TASK TO CARRY OUT :: After finding "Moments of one" in the material below, output its line and every line after it through the last, exactly, but not the pictures.

Start of PROVIDED DATA

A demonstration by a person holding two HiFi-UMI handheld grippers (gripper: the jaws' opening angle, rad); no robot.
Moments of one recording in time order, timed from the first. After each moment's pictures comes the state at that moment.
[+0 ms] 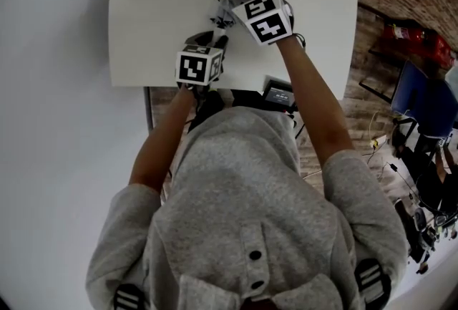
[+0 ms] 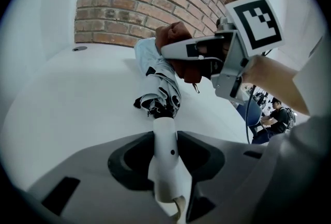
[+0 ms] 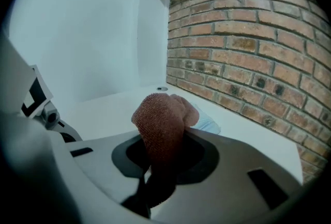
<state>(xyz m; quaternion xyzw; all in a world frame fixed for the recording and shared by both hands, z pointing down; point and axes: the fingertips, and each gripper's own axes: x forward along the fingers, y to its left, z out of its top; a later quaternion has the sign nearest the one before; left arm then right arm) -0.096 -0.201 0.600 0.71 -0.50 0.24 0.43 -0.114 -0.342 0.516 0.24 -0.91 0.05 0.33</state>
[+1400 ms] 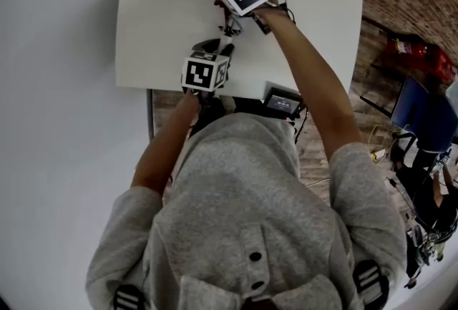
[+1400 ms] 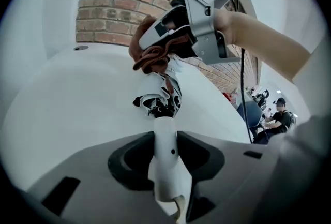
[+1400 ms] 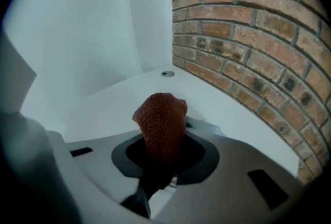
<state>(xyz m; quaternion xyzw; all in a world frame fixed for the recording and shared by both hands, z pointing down) -0.094 -0.197 0.597 0.70 -0.51 0.24 0.44 -0.157 -0.361 0.528 0.18 -0.86 0.10 0.46</state>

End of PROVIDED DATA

ANSWER TO THE EXERCISE ::
Moments of one recording in time order, timed from the first. After each moment's pictures comes the state at that moment.
[+0 ms] 
[+0 ms] 
[+0 ms] 
<state>(xyz m; quaternion xyzw; all in a world frame fixed for the recording and shared by both hands, z pointing down; point and axes: the fingertips, and each gripper's own axes: x forward along the fingers, y to its left, z out of its top; a later quaternion has the sign nearest the one before; left arm then right arm) -0.096 -0.201 0.600 0.71 -0.50 0.24 0.43 -0.114 -0.342 0.516 0.24 -0.91 0.05 0.33</state>
[+1400 ms] 
[+1400 ms] 
[+1400 ms] 
<state>(xyz m; quaternion xyzw; all in a world frame fixed for the recording and shared by both hands, z pointing down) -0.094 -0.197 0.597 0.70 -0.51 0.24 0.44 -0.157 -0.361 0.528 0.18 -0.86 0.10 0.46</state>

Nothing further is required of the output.